When we update the transformer code, the lexyworker container will automatically restart and load the new code. Let's test the updated transformer using a slightly more complex sample document.

sample_content = (
    '""" This is a module docstring. """\n'
    '\n'
    '# This is a comment\n'
    'class MyClass:\n'
    '   """ This is a class docstring. """\n'
    '   def __init__():\n'
    '       # TODO: implement this\n'
    '       pass\n'
    ''
)

sample_doc = {
    'content': sample_content,
    'meta': {
        'file_name': 'example.py',
        'file_ext': '.py'
    }
}

code_transformer.transform_document(sample_doc)

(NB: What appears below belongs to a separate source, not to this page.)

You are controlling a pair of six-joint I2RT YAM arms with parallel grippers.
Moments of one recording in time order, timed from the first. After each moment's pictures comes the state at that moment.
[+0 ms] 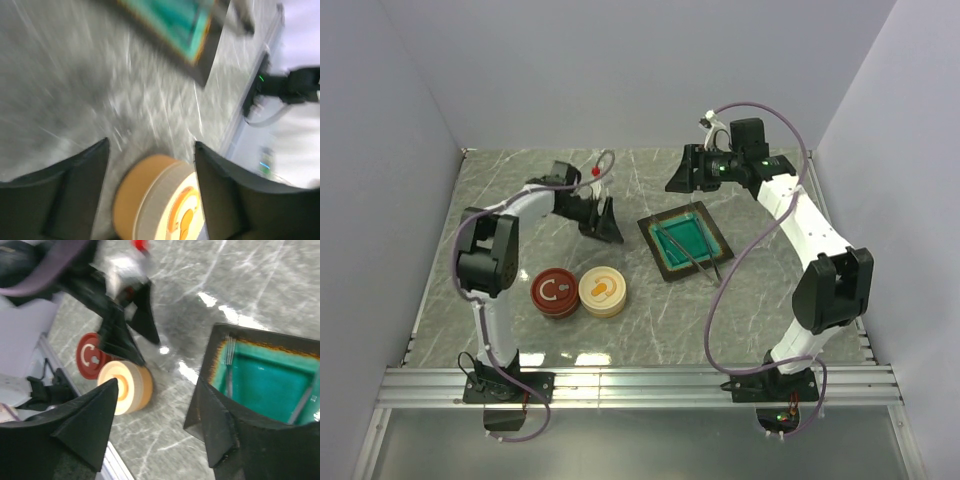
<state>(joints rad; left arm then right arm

{'task_id': '48666991-308d-47ea-badf-3dd62f7b3778',
 'result': [{'comment_text': '""" This is a module docstring. """',
   'comment_embedding': [-0.028629321604967117, 0.10635735094547272, ..., 0.01644347794353962],
   'comment_meta': {'start_point': [0, 0],
    'end_point': [0, 35],
    'type': 'module_doc_str'}},
  {'comment_text': '""" This is a class docstring. """',
   'comment_embedding': [-0.027630936354398727, 0.1391005963087082, ..., 0.07976623624563217],
   'comment_meta': {'start_point': [4, 3],
    'end_point': [4, 37],
    'type': 'class_doc_str'}}]}

We can continue to iterate on our transformer code and test it on sample documents. Once we're ready, we can create an index for storing the transformer output, and then create a binding to apply the transformer to a collection of documents.